Я вспомнил, как Марта мне говорила: «В тебе пропал священник». Как странно мы выглядим в чужих глазах! Я был уверен, что навсегда покончил со служением долгу в колледже св. Пришествия — кинул его, как игорную фишку на церковное блюдо для пожертвований. Я считал себя не только неспособным любить — многие неспособны любить, — но даже неспособным грешить. В моей жизни не было ни взлетов, ни падений — только огромная равнина, по которой я шагал и шагал в бесконечную даль. В свое время я мог избрать другую дорогу, но теперь уже слишком поздно. В детстве отцы св.
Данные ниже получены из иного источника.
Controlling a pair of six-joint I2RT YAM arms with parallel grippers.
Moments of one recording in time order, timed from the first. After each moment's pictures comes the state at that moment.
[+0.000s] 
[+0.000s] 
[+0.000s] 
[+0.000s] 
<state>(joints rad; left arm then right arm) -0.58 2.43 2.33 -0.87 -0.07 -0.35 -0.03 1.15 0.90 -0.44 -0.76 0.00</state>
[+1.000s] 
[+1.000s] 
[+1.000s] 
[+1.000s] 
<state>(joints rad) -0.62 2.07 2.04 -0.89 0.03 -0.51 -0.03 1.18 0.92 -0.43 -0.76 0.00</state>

Пришествия говорили мне, что одно из испытаний веры в том, готов ли ты за нее умереть. Так думал и доктор Мажио. Но за какую веру умер Джонс?
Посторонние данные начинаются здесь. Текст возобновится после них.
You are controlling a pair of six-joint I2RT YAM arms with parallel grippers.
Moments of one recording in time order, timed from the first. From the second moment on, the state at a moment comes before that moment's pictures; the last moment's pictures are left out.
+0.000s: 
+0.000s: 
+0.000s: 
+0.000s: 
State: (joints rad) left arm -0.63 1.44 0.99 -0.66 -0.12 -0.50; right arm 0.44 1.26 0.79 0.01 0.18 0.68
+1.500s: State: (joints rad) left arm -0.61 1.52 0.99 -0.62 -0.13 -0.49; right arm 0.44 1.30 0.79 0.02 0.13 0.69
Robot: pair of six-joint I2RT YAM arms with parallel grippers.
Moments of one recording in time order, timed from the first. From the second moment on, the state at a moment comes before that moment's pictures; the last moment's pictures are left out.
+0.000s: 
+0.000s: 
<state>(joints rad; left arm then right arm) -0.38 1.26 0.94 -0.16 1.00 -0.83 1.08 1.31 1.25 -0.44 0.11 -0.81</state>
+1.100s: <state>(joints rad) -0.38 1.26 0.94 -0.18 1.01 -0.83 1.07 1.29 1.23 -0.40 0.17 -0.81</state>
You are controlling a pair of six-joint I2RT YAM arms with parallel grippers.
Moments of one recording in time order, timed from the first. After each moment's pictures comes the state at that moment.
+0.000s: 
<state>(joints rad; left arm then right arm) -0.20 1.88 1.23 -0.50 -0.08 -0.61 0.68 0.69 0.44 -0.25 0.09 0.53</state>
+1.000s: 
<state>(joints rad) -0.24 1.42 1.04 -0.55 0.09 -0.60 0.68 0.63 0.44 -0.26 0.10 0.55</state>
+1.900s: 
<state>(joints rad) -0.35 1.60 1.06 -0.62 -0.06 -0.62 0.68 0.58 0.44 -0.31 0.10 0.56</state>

И неудивительно, что в ту ночь мне приснился Джонс. Он лежал рядом со мной на высохшей равнине среди голых скал и говорил:

— Не просите меня найти воду. Я не могу. Я устал, Браун, устал. После семисотого представления я иногда забываю свои реплики, а их у меня всего две.

Я сказал ему:

— За что вы умираете, Джонс?

— Такая уж у меня роль, старик, такая у меня роль. Но в ней есть забавная реплика. Слышали бы вы, как хохочет весь зал, когда я ее произношу. Особенно дамы.

— Что же это за реплика?

— В том-то и беда, что я ее забыл.

— Джонс, вы должны ее вспомнить.

— Вспомнил. Я должен сказать — вы только поглядите на эти проклятые камни! — «Подходящее местечко!» — и все хохочут до упаду. Тогда вы говорите: «Для чего? Чтобы задержать этих ублюдков?» — А я отвечаю: «Нет, совсем для другого».

Меня разбудил телефонный звонок, я проспал. Насколько я мог понять, звонил мистер Фернандес — он вызывал меня для исполнения моих новых обязанностей.